[Instructions to follow]
Your answer must be an exact copy of the records below, minus the pictures.

[Task input]

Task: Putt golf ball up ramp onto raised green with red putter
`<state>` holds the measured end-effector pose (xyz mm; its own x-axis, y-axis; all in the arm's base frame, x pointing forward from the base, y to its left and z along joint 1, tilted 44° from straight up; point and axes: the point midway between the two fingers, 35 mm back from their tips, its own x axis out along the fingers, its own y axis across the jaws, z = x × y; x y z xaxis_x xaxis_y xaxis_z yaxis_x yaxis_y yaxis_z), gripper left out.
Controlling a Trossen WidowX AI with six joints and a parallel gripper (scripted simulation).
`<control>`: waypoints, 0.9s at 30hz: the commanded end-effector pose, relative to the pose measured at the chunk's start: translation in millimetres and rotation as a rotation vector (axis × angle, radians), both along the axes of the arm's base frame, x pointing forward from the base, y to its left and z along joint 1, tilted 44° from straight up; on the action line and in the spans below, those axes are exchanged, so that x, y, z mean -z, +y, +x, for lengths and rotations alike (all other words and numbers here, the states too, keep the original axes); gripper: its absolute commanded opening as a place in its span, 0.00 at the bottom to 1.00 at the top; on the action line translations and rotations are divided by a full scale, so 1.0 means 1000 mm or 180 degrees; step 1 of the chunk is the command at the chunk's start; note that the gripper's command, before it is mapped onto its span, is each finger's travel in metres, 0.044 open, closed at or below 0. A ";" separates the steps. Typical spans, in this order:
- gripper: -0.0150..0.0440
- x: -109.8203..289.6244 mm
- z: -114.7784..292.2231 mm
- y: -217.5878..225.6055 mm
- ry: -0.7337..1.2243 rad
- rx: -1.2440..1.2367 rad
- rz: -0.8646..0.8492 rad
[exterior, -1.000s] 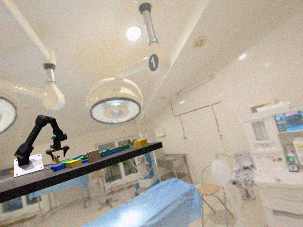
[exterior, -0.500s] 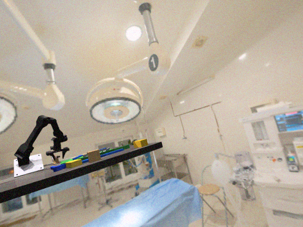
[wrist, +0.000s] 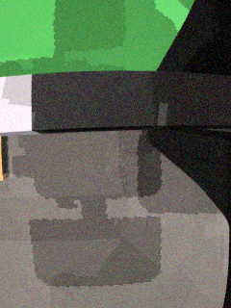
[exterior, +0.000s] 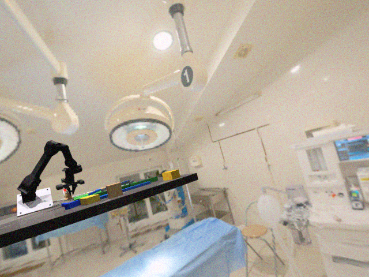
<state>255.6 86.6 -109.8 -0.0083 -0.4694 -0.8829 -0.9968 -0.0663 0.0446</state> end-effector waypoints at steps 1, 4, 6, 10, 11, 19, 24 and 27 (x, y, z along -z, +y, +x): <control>0.25 -0.001 0.000 0.001 -0.0004 0.0002 0.0001; 0.25 -0.007 0.002 0.008 -0.0004 0.0001 0.0005; 0.25 -0.015 0.003 0.017 -0.0003 0.0000 0.0009; 0.25 -0.034 0.004 0.036 -0.0001 -0.0001 0.0015; 0.25 -0.039 0.004 0.041 0.0000 -0.0001 0.0016; 0.25 -0.073 -0.001 0.070 0.0006 0.0000 0.0015; 0.25 -0.074 0.002 0.060 -0.0099 0.0142 -0.0026; 0.25 -0.087 0.008 0.050 -0.0321 0.0499 -0.0065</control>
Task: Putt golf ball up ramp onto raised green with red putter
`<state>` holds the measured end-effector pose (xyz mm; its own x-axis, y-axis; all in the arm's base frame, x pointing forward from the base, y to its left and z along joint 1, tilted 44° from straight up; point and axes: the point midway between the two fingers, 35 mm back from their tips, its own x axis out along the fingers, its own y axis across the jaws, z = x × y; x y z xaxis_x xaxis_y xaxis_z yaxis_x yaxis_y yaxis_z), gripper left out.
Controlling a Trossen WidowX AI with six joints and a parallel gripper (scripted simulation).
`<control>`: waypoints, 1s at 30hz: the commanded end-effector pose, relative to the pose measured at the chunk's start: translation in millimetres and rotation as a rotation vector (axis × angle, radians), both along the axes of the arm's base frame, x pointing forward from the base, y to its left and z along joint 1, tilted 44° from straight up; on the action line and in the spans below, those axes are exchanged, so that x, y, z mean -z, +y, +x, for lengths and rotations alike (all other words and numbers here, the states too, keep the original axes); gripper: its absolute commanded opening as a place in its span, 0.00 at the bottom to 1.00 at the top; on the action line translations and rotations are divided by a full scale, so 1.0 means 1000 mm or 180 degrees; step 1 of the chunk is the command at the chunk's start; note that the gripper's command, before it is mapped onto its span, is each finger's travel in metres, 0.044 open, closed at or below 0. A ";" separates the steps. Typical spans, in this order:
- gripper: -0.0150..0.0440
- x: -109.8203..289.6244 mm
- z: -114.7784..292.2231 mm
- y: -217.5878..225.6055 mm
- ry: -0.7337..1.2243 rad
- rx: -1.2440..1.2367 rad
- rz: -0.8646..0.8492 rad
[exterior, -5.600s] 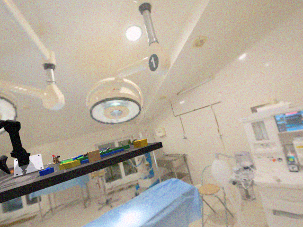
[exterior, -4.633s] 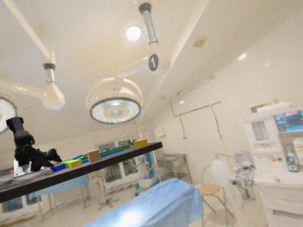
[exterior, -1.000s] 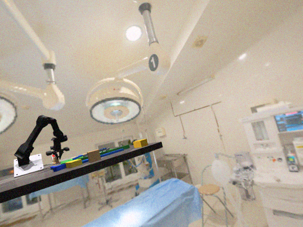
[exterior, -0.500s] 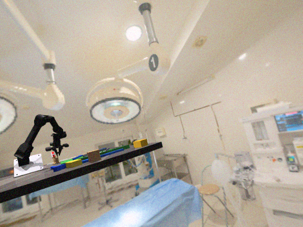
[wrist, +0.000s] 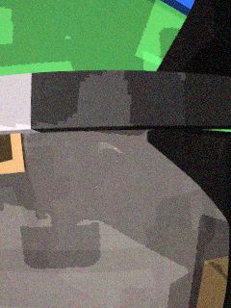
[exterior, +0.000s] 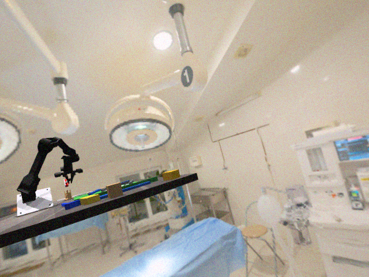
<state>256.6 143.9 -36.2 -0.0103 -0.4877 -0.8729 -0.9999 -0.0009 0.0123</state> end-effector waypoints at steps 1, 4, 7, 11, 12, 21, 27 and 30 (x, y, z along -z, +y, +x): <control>0.25 -0.018 0.008 -0.011 -0.0294 0.0409 -0.0012; 0.25 -0.032 0.013 -0.022 -0.0522 0.0763 -0.0052; 0.25 -0.046 0.016 -0.033 -0.0752 0.1111 -0.0083; 0.25 -0.064 0.019 -0.049 -0.1062 0.1573 -0.0123; 0.25 -0.068 0.020 -0.053 -0.1141 0.1689 -0.0132; 0.25 -0.106 0.021 -0.089 -0.1851 0.2700 -0.0238; 0.25 -0.131 0.017 -0.113 -0.2340 0.3356 -0.0309; 0.25 -0.143 0.014 -0.125 -0.2589 0.3679 -0.0344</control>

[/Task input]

[Solution below]
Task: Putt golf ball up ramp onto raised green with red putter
`<state>` holds the measured end-effector pose (xyz mm; its own x-axis, y-axis; all in the arm's base frame, x pointing forward from the base, y to its left and z along joint 1, tilted 44° from straight up; point and axes: the point midway between the two fingers, 35 mm back from their tips, its own x axis out along the fingers, its own y axis across the jaws, z = x × y; x y z xaxis_x xaxis_y xaxis_z yaxis_x yaxis_y yaxis_z), gripper left out.
Controlling a Trossen WidowX AI with six joints and a parallel gripper (scripted simulation).
`<control>`: waypoints, 0.9s at 30hz: the commanded end-effector pose, relative to the pose measured at the chunk's start: translation in millimetres and rotation as a rotation vector (axis × angle, radians), both along the axes of the arm's base frame, x pointing forward from the base, y to its left and z along joint 1, tilted 44° from straight up; on the action line and in the spans below, those axes are exchanged, so that x, y, z mean -z, +y, +x, for lengths and rotations alike (all other words and numbers here, the states too, keep the original axes); gripper: its absolute commanded opening as a place in its span, 0.00 at the bottom to 1.00 at the top; on the action line translations and rotations are divided by a full scale, so 1.0 means 1000 mm or 180 degrees; step 1 of the chunk is the command at the chunk's start; note that the gripper's command, before it is mapped onto its span, is each finger's travel in metres, 0.044 open, closed at or below 0. A ";" separates the steps. Typical spans, in this order:
- gripper: -0.0150..0.0440
- x: -109.8203..289.6244 mm
- z: -114.7784..292.2231 mm
- y: -217.5878..225.6055 mm
- ry: -0.7337..1.2243 rad
- rx: -1.2440..1.2367 rad
- rz: -0.8646..0.8492 rad
[exterior, -1.000s] 
[exterior, -0.500s] 
[wrist, +0.000s] 
[exterior, +0.000s] 
<state>255.6 86.6 -109.8 -0.0083 -0.4694 -0.8829 -0.9968 -0.0663 0.0446</state> end-effector waypoints at steps 1, 4, 6, 10, 11, 19, 24 and 27 (x, y, z along -z, +y, +x): <control>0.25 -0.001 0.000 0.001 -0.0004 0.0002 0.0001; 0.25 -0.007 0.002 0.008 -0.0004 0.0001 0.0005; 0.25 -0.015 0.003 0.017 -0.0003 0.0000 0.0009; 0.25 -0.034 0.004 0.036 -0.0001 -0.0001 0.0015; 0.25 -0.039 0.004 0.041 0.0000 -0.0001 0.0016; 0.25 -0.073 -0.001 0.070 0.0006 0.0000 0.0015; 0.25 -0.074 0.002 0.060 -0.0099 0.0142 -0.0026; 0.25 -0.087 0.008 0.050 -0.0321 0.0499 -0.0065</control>
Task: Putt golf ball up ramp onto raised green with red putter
`<state>` holds the measured end-effector pose (xyz mm; its own x-axis, y-axis; all in the arm's base frame, x pointing forward from the base, y to its left and z along joint 1, tilted 44° from straight up; point and axes: the point midway between the two fingers, 35 mm back from their tips, its own x axis out along the fingers, its own y axis across the jaws, z = x × y; x y z xaxis_x xaxis_y xaxis_z yaxis_x yaxis_y yaxis_z), gripper left out.
Controlling a Trossen WidowX AI with six joints and a parallel gripper (scripted simulation).
`<control>`: waypoints, 1s at 30hz: the commanded end-effector pose, relative to the pose measured at the chunk's start: translation in millimetres and rotation as a rotation vector (axis × angle, radians), both along the axes of the arm's base frame, x pointing forward from the base, y to its left and z along joint 1, tilted 44° from straight up; on the action line and in the spans below, those axes are exchanged, so that x, y, z mean -z, +y, +x, for lengths and rotations alike (all other words and numbers here, the states too, keep the original axes); gripper: its absolute commanded opening as a place in its span, 0.00 at the bottom to 1.00 at the top; on the action line translations and rotations are divided by a full scale, so 1.0 means 1000 mm or 180 degrees; step 1 of the chunk is the command at the chunk's start; note that the gripper's command, before it is mapped onto its span, is each finger's travel in metres, 0.044 open, closed at or below 0. A ";" separates the steps. Typical spans, in this order:
- gripper: -0.0150..0.0440
- x: -109.8203..289.6244 mm
- z: -114.7784..292.2231 mm
- y: -217.5878..225.6055 mm
- ry: -0.7337..1.2243 rad
- rx: -1.2440..1.2367 rad
- rz: -0.8646..0.8492 rad
[exterior, -5.600s] 
[exterior, -4.633s] 
[exterior, -1.000s] 
[exterior, -0.500s] 
[wrist, +0.000s] 
[exterior, +0.000s] 
<state>256.6 143.9 -36.2 -0.0103 -0.4877 -0.8729 -0.9999 -0.0009 0.0123</state> end-effector waypoints at steps 1, 4, 7, 11, 12, 21, 27 and 30 (x, y, z along -z, +y, +x): <control>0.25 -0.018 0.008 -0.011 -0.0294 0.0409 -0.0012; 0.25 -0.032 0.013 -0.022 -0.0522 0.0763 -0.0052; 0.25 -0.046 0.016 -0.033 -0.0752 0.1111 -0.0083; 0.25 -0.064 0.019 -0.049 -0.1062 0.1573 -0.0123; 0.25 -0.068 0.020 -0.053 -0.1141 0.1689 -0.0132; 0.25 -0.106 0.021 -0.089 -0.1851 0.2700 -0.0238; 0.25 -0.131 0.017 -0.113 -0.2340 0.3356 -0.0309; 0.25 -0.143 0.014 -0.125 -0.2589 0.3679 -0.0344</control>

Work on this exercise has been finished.